4. A method comprising the steps of:

receiving at a computer processor, a voice input of a first person and a request for authorization by the first person to access an account from an authorized computer software application;

using the computer processor to subject the voice input to a number of independent layers of security, wherein the number of independent layers of security is programmed to be selected by a user, and wherein the number of independent layers of security is at least one; and

producing an output to the authorized computer software application to indicate that the voice input is from the first authorized person, based at least in part on the voice input satisfying the number of independent layers of security.

5. The method of claim 4 wherein

6. The method of claim 4 further comprising

receiving a set of identification information for the first person at the computer processor, in addition to the voice input of the first person, from the authorized computer software application;

using the computer processor to determine if the set of identification information is associated with the first authorized person; and

using the computer processor to produce the output to the authorized computer software application to indicate that the voice input is from the first authorized person, based at least in part on the determination that the set of identification information is associated with the first authorized person.

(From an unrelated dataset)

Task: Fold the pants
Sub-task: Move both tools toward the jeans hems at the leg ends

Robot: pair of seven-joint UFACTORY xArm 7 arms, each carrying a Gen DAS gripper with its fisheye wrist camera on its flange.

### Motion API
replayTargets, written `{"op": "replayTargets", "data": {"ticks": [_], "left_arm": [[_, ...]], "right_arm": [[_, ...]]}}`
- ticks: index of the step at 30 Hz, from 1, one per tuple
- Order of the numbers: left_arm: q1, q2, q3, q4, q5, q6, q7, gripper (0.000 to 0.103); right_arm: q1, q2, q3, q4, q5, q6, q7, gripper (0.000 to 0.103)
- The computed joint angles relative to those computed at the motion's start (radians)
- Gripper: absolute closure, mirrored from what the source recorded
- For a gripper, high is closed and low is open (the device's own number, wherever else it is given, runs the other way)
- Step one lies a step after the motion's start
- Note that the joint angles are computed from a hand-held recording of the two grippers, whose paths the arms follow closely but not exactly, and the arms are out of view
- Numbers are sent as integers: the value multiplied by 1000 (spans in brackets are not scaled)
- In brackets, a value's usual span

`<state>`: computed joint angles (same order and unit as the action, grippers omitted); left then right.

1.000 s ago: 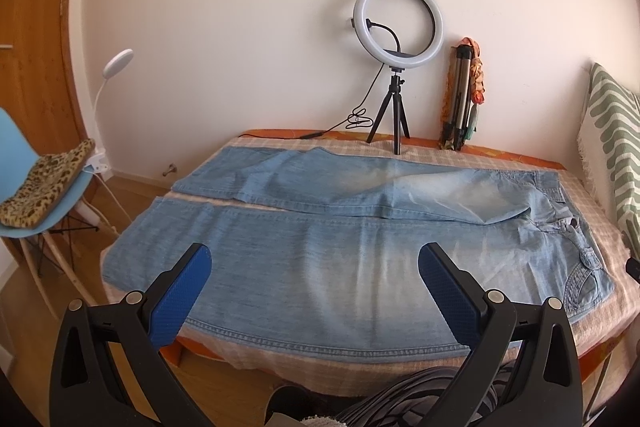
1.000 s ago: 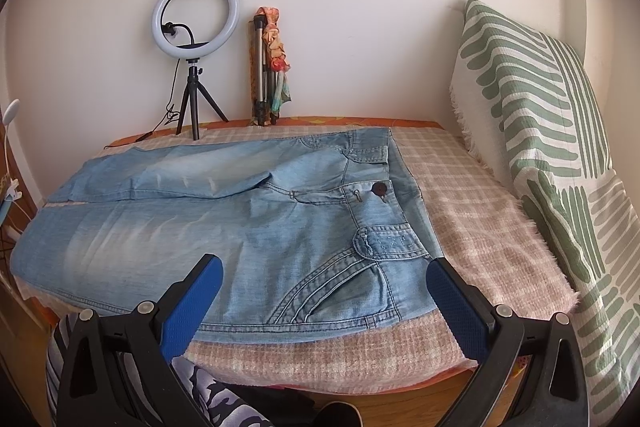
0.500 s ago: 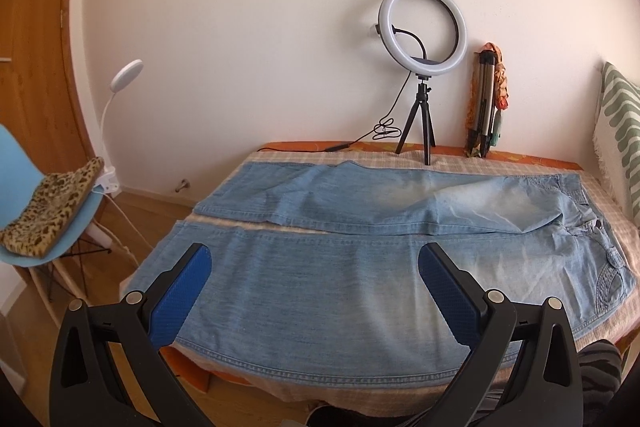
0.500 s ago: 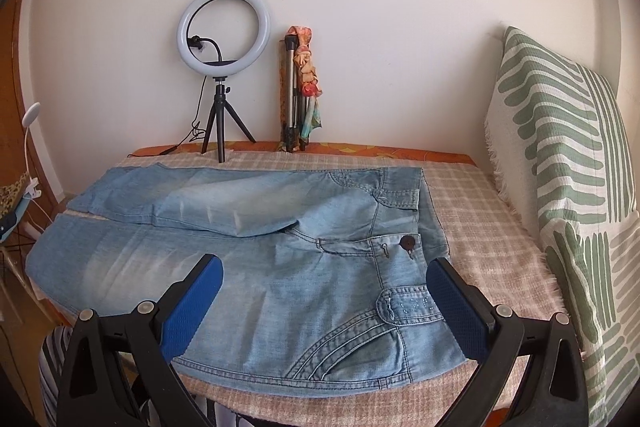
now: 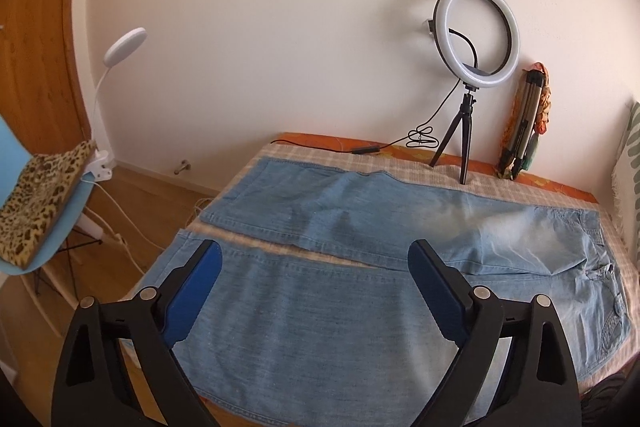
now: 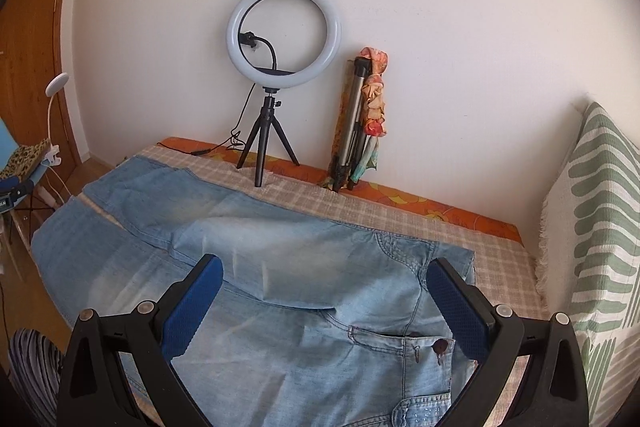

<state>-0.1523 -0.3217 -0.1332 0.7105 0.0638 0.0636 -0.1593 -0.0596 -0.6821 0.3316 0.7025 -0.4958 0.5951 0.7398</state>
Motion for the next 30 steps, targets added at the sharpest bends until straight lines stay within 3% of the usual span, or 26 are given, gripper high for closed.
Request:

7. An apparatus comprising

a computer processor;

a computer memory;

wherein the computer processor is programmed to receive a plurality voice of inputs from a plurality of speakers during a training phase;

wherein the computer processor is programmed to store a plurality of voice print templates in a voice print template database in the computer memory corresponding to the plurality of voice inputs during the training phase;

wherein the computer processor during a recognition phase is programmed to receive a first voice input and to prepare a first template, and

wherein the computer processor during the recognition phase is programmed to compare the first template versus the template database and to determine a best match to identify a true speaker of the first voice input, based on a best score.